The first thing to note is that in an optimal solution, all coefficients $\alpha_i$ are either $0$ or $1$. To see this, suppose you have an optimal solution with some $\alpha_i$ satisfying $0 < \alpha_i < 1$. Then this solution is better than setting $\alpha_i = 0$, and it can be shown that this implies that the objective function is strictly increasing as $\alpha_i$ increases, so $\alpha_i = 1$ gives an even better solution. The next thing to note is that if you have an optimal solution where two $\alpha_i$ are non-zero for two vectors lying in a common half-space, and there is another vector lying in between the two vectors in that half-space, then you must have $\alpha_i = 1$ for the middle vector as well. This is shown by showing that if two vectors in a common half space improve the objective function, then any angle in between the two vectors also improves the objective function. So you only need to search over the $O(n^2)$ subsets of vectors that are consecutive when ordered circularly by angle. Find the best subset when all coefficients for the subset are set to $1$, and you have your optimal solution.

Answer 3

just to give you a different and possibly more general point of view: let $v_i= (sin\theta_i, \cos\theta_i)$ for $i=1,\ldots,n$, and $V=[v_1,v_2...]$, then your problem is

$\max || v_0 ||^2$ s.t. $ v_0 = V\alpha $, $ \alpha_i \in [0,1]$

or more compactly

$\max \frac{1}{2} \alpha^T V^T V \alpha $ s.t. $ \alpha_i \in [0,1]$

From the optimality conditions you can easily see that either $\alpha_i=0$ or $\alpha_i=1$. The problem is not convex, since your are maximizing a convex function (any norm is so). So if you write down the Lagrangian function you have

$L(\alpha, \lambda_l,\lambda_u)= \frac{1}{2} \alpha^T V^T V \alpha - \lambda_l^T\alpha + \lambda_u^T(\alpha - 1)$

Imposing the KKT conditions you get that $\alpha\in (0,1)$ implies $\lambda_u= \lambda_l= 0$ and hence $V^TV \alpha=0$ which is possible only for $\alpha=0$, being $Z=V^TV$ positive definite. This shows that the solution must be on boundary.
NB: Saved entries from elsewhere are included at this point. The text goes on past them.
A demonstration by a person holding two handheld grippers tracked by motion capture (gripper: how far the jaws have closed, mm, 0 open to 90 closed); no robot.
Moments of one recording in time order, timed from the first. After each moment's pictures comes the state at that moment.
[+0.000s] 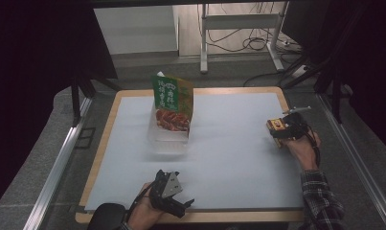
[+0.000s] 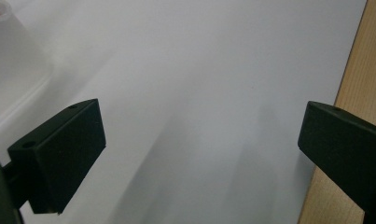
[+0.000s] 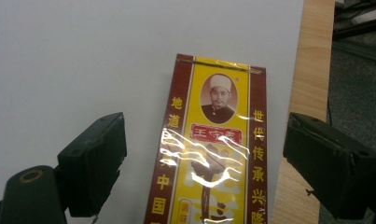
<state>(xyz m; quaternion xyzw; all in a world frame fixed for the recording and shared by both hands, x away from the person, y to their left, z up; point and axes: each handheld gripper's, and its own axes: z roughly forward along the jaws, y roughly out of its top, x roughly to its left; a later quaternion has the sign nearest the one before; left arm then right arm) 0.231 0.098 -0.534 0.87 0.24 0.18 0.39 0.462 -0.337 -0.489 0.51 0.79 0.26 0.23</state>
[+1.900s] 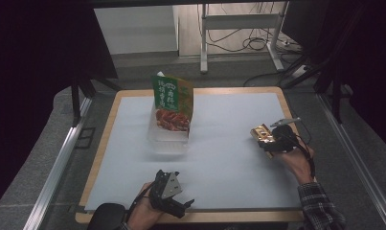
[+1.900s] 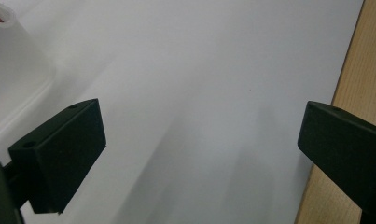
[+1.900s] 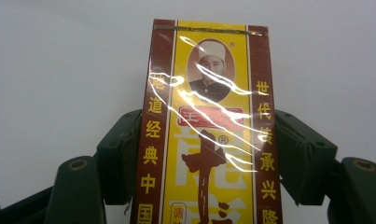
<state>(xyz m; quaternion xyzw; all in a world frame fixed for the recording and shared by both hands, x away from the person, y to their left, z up) 0.229 0.098 -0.532 0.87 0.23 0.18 0.39 0.410 -0.295 -0.487 0.42 0.84 0.29 0.19</state>
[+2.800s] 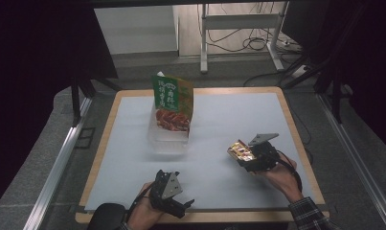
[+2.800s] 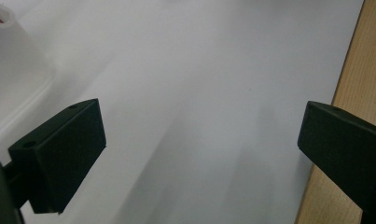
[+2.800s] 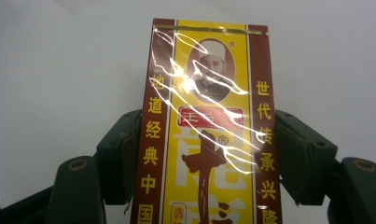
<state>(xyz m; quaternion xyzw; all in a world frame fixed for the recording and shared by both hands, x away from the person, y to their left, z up) 0.228 0.098 -0.533 0.87 0.23 0.18 0.39 0.354 -0.230 -0.490 0.33 0.88 0.30 0.14</state>
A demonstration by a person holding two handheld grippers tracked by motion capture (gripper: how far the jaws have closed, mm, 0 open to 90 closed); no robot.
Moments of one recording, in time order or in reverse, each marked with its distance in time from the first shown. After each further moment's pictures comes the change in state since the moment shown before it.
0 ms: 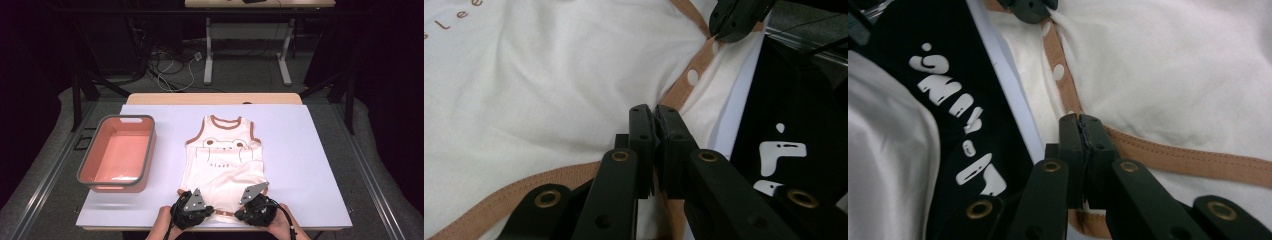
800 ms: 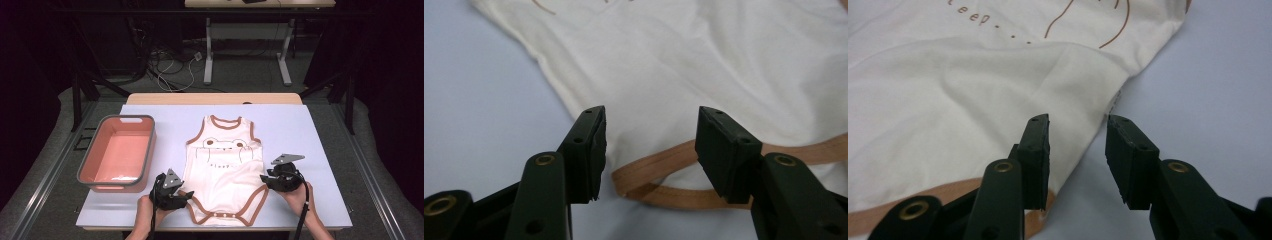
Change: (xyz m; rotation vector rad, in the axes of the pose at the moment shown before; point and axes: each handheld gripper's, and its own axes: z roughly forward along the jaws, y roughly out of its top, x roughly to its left) left arm 0.060 -0.016 -0.031 0.023 0.289 -0.266; right arm -0.099 -0.015 -0.036 -0.175 -0.403 0.320
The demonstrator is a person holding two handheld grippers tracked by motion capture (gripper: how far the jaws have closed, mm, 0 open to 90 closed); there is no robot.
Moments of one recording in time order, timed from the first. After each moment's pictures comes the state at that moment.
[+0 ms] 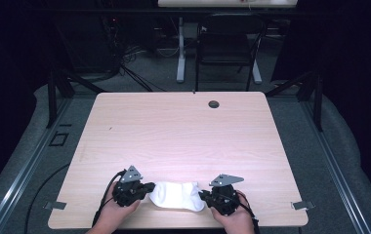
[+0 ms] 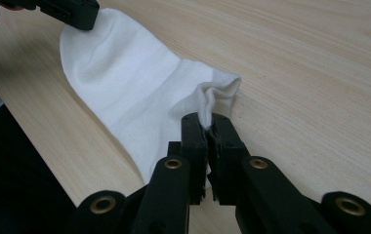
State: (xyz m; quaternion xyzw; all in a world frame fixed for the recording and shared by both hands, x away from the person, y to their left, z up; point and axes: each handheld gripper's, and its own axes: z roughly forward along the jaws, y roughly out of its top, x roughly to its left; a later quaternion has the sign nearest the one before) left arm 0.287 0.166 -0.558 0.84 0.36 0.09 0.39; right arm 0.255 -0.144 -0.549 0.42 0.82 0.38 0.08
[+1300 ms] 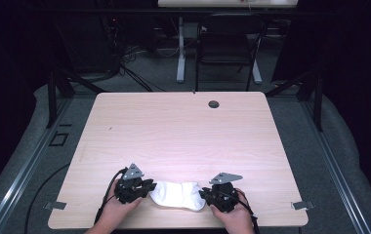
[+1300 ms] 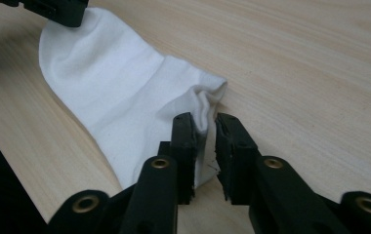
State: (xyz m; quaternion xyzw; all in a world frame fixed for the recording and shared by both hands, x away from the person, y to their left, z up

To see that you must be on a corner, you can use the very definition of maximum: let $i$ such that $\alpha_i\in (0,1)$, you can verify that at least one among $\alpha + e_i$ and $\alpha - e_i$ is an ascending direction. Only in a corner you can have only feasible descent direction.

But I think you should look for details on some textbook.

I think that this is in fact a combinatorial problem, and that probably there are no efficient algorithms.

Answer 4

[Work in progress, there are some issues.]

First, we know that the maximum occurs when $\alpha_i = 0 $ or $1$. An easy way to show this, is to prove that if $A, B, C$ are 3 consecutive points in a line, then for any point $X$, $|XB| \leq \max ( |XA|, |XC|)$.

Next, consider the vector $v = \frac{1}{2} \sum v_i$.

We want to compare vectors of the form $ v + \sum \beta_i v_i$, where $ \beta_i = \frac{1}{2}$ or $- \frac{1}{2}$.

It makes most sense to use $\beta_i = \frac{1}{2}$ if $v_i \cdot v \geq 0 $, as that allows you to extend it further out.